- Work request
Nothing in the records should change; write them all out exactly.

- Supplied records
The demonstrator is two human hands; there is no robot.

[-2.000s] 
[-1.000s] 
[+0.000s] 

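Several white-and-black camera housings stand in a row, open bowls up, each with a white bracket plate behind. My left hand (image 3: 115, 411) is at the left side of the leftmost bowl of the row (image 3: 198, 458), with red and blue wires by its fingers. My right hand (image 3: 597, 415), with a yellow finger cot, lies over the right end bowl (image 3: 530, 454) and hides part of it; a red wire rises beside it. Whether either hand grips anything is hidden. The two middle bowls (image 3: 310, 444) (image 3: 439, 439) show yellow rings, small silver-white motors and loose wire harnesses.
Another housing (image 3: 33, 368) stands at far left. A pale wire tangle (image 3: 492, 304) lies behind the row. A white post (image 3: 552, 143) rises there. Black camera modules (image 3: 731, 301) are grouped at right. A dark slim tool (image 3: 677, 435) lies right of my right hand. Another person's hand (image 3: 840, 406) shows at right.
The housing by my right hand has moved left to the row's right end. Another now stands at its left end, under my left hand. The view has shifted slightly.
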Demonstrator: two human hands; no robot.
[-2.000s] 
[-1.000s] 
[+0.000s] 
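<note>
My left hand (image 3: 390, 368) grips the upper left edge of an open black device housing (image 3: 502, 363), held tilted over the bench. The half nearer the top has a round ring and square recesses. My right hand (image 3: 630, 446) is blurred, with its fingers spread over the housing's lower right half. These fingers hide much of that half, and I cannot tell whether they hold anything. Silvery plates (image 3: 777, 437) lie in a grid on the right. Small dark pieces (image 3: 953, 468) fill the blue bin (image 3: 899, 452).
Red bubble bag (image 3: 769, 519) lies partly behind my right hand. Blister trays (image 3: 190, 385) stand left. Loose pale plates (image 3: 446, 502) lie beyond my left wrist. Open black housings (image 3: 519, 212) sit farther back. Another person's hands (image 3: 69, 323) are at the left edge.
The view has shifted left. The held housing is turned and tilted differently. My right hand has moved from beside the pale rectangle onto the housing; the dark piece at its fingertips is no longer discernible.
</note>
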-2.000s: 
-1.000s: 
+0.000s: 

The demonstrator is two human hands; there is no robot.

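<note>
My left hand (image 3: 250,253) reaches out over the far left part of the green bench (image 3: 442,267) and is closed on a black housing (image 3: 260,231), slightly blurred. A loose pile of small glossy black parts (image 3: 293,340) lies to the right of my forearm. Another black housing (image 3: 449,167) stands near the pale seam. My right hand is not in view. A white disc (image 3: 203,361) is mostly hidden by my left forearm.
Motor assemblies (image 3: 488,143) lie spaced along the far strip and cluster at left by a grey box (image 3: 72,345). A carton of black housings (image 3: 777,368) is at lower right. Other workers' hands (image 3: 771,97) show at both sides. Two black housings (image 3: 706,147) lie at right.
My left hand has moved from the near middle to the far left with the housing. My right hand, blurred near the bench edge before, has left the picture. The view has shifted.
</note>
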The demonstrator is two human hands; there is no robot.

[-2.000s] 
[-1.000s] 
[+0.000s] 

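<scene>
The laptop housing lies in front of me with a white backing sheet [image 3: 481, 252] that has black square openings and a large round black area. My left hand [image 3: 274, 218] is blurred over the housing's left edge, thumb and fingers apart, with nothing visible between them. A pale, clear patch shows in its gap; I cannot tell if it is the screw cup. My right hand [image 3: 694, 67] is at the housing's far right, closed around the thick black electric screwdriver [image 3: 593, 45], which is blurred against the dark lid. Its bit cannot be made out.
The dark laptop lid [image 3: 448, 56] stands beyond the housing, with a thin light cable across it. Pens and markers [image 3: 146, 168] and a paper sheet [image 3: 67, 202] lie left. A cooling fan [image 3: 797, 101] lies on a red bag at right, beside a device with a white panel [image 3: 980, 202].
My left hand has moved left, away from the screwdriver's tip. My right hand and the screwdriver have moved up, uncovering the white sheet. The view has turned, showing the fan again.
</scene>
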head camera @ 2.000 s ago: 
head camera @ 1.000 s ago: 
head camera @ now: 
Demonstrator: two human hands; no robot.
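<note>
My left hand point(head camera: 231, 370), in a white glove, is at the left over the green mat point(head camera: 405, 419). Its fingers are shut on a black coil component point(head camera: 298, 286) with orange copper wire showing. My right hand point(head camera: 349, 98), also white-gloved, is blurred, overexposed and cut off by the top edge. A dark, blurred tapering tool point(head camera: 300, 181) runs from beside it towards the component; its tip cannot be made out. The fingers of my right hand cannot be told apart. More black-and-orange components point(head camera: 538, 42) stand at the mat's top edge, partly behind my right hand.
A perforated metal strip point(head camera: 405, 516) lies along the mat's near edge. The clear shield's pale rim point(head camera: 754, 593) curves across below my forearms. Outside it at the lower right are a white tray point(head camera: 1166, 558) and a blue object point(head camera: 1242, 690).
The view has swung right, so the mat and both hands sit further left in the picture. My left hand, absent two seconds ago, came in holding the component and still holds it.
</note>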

- Result
The demonstrator is two human hands; there is no robot.

[-2.000s] 
[-1.000s] 
[+0.000s] 

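Several white-and-black camera housings stand in a row, open bowls up, each with a white bracket plate behind. My left hand (image 3: 115, 411) is at the left side of the leftmost bowl of the row (image 3: 198, 458), with red and blue wires by its fingers. My right hand (image 3: 597, 415), with a yellow finger cot, lies over the right end bowl (image 3: 530, 454) and hides part of it; a red wire rises beside it. Whether either hand grips anything is hidden. The two middle bowls (image 3: 310, 444) (image 3: 439, 439) show yellow rings, small silver-white motors and loose wire harnesses.
Another housing (image 3: 33, 368) stands at far left. A pale wire tangle (image 3: 492, 304) lies behind the row. A white post (image 3: 552, 143) rises there. Black camera modules (image 3: 731, 301) are grouped at right. A dark slim tool (image 3: 677, 435) lies right of my right hand. Another person's hand (image 3: 840, 406) shows at right.
The housing by my right hand has moved left to the row's right end. Another now stands at its left end, under my left hand. The view has shifted slightly.
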Demonstrator: two human hands; no robot.
[-2.000s] 
[-1.000s] 
[+0.000s] 
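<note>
My left hand (image 3: 390, 368) grips the upper left edge of an open black device housing (image 3: 502, 363), held tilted over the bench. The half nearer the top has a round ring and square recesses. My right hand (image 3: 630, 446) is blurred, with its fingers spread over the housing's lower right half. These fingers hide much of that half, and I cannot tell whether they hold anything. Silvery plates (image 3: 777, 437) lie in a grid on the right. Small dark pieces (image 3: 953, 468) fill the blue bin (image 3: 899, 452).
Red bubble bag (image 3: 769, 519) lies partly behind my right hand. Blister trays (image 3: 190, 385) stand left. Loose pale plates (image 3: 446, 502) lie beyond my left wrist. Open black housings (image 3: 519, 212) sit farther back. Another person's hands (image 3: 69, 323) are at the left edge.
The view has shifted left. The held housing is turned and tilted differently. My right hand has moved from beside the pale rectangle onto the housing; the dark piece at its fingertips is no longer discernible.
</note>
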-2.000s: 
-1.000s: 
+0.000s: 

The demonstrator is two human hands; there is no robot.

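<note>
My left hand (image 3: 250,253) reaches out over the far left part of the green bench (image 3: 442,267) and is closed on a black housing (image 3: 260,231), slightly blurred. A loose pile of small glossy black parts (image 3: 293,340) lies to the right of my forearm. Another black housing (image 3: 449,167) stands near the pale seam. My right hand is not in view. A white disc (image 3: 203,361) is mostly hidden by my left forearm.
Motor assemblies (image 3: 488,143) lie spaced along the far strip and cluster at left by a grey box (image 3: 72,345). A carton of black housings (image 3: 777,368) is at lower right. Other workers' hands (image 3: 771,97) show at both sides. Two black housings (image 3: 706,147) lie at right.
My left hand has moved from the near middle to the far left with the housing. My right hand, blurred near the bench edge before, has left the picture. The view has shifted.
</note>
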The demonstrator is two human hands; there is no robot.

[-2.000s] 
[-1.000s] 
[+0.000s] 

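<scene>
The laptop housing lies in front of me with a white backing sheet [image 3: 481, 252] that has black square openings and a large round black area. My left hand [image 3: 274, 218] is blurred over the housing's left edge, thumb and fingers apart, with nothing visible between them. A pale, clear patch shows in its gap; I cannot tell if it is the screw cup. My right hand [image 3: 694, 67] is at the housing's far right, closed around the thick black electric screwdriver [image 3: 593, 45], which is blurred against the dark lid. Its bit cannot be made out.
The dark laptop lid [image 3: 448, 56] stands beyond the housing, with a thin light cable across it. Pens and markers [image 3: 146, 168] and a paper sheet [image 3: 67, 202] lie left. A cooling fan [image 3: 797, 101] lies on a red bag at right, beside a device with a white panel [image 3: 980, 202].
My left hand has moved left, away from the screwdriver's tip. My right hand and the screwdriver have moved up, uncovering the white sheet. The view has turned, showing the fan again.
</scene>
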head camera @ 2.000 s ago: 
head camera @ 1.000 s ago: 
head camera @ now: 
Demonstrator: two human hands; no robot.
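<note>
My left hand point(head camera: 231, 370), in a white glove, is at the left over the green mat point(head camera: 405, 419). Its fingers are shut on a black coil component point(head camera: 298, 286) with orange copper wire showing. My right hand point(head camera: 349, 98), also white-gloved, is blurred, overexposed and cut off by the top edge. A dark, blurred tapering tool point(head camera: 300, 181) runs from beside it towards the component; its tip cannot be made out. The fingers of my right hand cannot be told apart. More black-and-orange components point(head camera: 538, 42) stand at the mat's top edge, partly behind my right hand.
A perforated metal strip point(head camera: 405, 516) lies along the mat's near edge. The clear shield's pale rim point(head camera: 754, 593) curves across below my forearms. Outside it at the lower right are a white tray point(head camera: 1166, 558) and a blue object point(head camera: 1242, 690).
The view has swung right, so the mat and both hands sit further left in the picture. My left hand, absent two seconds ago, came in holding the component and still holds it.
</note>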

Now the answer is complete.